The governor linked the improved market structure to key policy measures introduced by the apex bank, including the implementation of the FX Code, the deployment of an electronic trading platform, and the introduction of a revised foreign exchange manual.
According to him, the new FX manual, scheduled to take effect on June 1, is expected to enhance consistency, transparency and efficiency in the foreign exchange market.
He said the framework would also encourage exporters to repatriate their foreign exchange earnings through official channels.
“It is going to make it easier for those who previously exported and either delayed repatriation or diverted proceeds elsewhere. The new framework will encourage them to bring their FX earnings back into the system,” Cardoso said.
He expressed confidence that the reforms would support the CBN’s objective of increasing daily FX turnover to $1 billion over time.
On concerns about fluctuations in Nigeria’s external reserves, Cardoso cautioned against reading too much into short-term movements, noting that reserves are dynamic and often influenced by routine government obligations and debt repayments.
“There may be a need to meet obligations of various arms of government or settle outstanding loans and commitments. These payments have to be made,” he said.
“But as obligations are settled, new inflows also come into the system.”
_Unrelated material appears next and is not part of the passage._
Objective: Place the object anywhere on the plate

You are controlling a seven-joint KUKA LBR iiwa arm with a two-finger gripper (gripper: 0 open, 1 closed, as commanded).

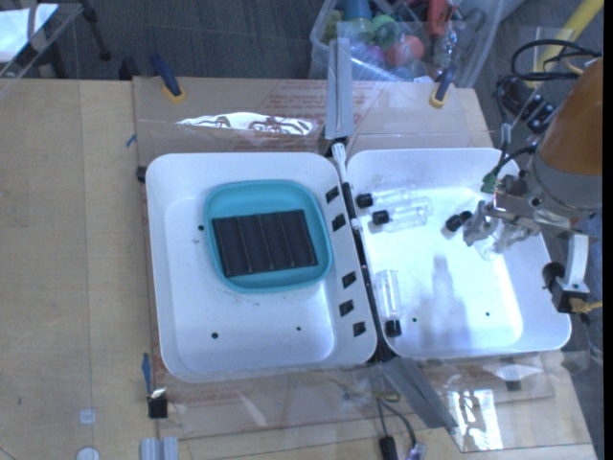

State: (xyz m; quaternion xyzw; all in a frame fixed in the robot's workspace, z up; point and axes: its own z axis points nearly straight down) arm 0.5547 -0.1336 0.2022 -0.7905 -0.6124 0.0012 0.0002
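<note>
Plate, teal with a dark ribbed mat in it, waits in the left bin. My gripper hangs over the right bin, near its far right side, and something clear and pale seems to sit at its tip, though the glare there is too strong for me to be sure; whether my jaws are apart or clamped I cannot tell. Three clear vials lie in that bin: two near the divider, one lower down. I judge this the pick step. Next calls for a lift clear of the divider, then a carry left over the plate.
</note>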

The CBN governor disclosed that the country’s reserves had already recovered to levels recorded before the recent geopolitical tensions involving Iran.
“We are virtually back to where we were before the Iran-related tensions. We are already back at those levels, and I believe the trend will continue in that direction,” he said.
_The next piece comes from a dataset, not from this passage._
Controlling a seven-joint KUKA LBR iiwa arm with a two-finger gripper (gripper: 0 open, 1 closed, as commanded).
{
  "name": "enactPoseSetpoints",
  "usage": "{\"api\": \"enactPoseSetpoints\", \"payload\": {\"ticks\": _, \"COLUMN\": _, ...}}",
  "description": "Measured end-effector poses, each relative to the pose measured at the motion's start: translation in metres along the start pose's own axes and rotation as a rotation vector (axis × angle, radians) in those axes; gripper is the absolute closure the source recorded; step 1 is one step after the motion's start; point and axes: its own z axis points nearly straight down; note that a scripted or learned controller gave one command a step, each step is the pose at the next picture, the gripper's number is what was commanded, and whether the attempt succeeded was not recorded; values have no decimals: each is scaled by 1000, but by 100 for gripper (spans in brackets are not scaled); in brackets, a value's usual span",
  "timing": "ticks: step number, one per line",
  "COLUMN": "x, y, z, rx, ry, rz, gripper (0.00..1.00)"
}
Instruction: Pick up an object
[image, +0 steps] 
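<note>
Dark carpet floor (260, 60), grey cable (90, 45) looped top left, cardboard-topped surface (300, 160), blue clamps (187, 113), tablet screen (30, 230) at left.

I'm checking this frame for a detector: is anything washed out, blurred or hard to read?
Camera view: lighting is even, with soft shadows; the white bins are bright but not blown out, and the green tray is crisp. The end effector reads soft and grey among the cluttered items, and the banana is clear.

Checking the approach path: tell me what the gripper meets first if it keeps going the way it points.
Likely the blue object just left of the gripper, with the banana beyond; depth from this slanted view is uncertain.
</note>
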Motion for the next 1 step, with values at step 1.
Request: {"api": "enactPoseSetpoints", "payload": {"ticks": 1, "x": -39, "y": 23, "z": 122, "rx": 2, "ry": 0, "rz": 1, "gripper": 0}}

Cardoso reaffirmed that exchange rate stability remains a key pillar of the CBN’s strategy to combat inflation, particularly in the face of external price shocks.
He said the apex bank would maintain its current policy stance, deepen coordination with fiscal authorities and continue efforts to limit the pass-through effect of exchange rate volatility on domestic prices.
Meanwhile, the Monetary Policy Committee retained the Monetary Policy Rate (MPR) at 26.5 per cent at the end of its 305th meeting.
The committee also left all other monetary policy parameters unchanged, reflecting a cautious approach as policymakers continue to assess inflation trends and broader macroeconomic developments.